Abstract

Multi-year variations in the potential temperature (θ) vs salinity (S) curve of Denmark Strait Overflow Water and Northeast Atlantic Deep Water are demonstrated in time series of θ on density anomaly ( σ 2) surfaces, constructed from all deep observations obtained in the western Labrador Sea between 1962 and 1986. The temperature of the densest Overflow Water ( σ 2 = 37.16 kg m −3) increased in the early 1960s by ≌0.15°C, decreased by about the same amount in the latter part of the decade, dropped a further 0.15°C in the late 1970s or early 1980s and rose between July 1985 and August 1986 back to the 1962 value. The variations are coherent through the two superposed water masses, but the range increases from ≌0.13°C at θ 2 = 36.96 kg m −3 in the upper layers of the Deep Water, to ≌0.36°C at θ 2 = 37.16 kg m −3 near the bottom, suggesting that the Overflow Water is the source of the fluctuations.
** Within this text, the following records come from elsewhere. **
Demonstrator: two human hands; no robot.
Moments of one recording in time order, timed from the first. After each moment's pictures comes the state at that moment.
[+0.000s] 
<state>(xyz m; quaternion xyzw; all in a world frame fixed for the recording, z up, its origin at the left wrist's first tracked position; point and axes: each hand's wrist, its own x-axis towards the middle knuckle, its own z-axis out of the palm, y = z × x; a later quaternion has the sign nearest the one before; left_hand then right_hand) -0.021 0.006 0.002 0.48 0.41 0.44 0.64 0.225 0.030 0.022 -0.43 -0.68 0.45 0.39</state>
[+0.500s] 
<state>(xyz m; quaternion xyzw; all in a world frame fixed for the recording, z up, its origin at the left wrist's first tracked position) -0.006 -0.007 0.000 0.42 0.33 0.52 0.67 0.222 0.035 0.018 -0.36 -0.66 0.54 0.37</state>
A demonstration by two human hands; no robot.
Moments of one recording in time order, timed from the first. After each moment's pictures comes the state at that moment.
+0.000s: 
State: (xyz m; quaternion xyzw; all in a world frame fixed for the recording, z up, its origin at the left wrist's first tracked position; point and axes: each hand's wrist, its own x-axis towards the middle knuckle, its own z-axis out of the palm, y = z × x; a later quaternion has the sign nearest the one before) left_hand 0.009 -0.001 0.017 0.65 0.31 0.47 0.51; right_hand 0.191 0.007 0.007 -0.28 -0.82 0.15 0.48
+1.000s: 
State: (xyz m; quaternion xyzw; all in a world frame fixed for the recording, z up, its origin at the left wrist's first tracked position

The temperature decreases in 1968 and 1981 may be caused by the large low salinity anomaly that first appeared in the Iceland Sea in 1968 and that was observed to travel from Denmark Strait, through the Labrador Sea, across the North Atlantic and into the Norwegian Sea between 1968 and 1979. The temperature increases in the Overflow Water probably occur when the outflow of low salinity water from the Arctic is decreased.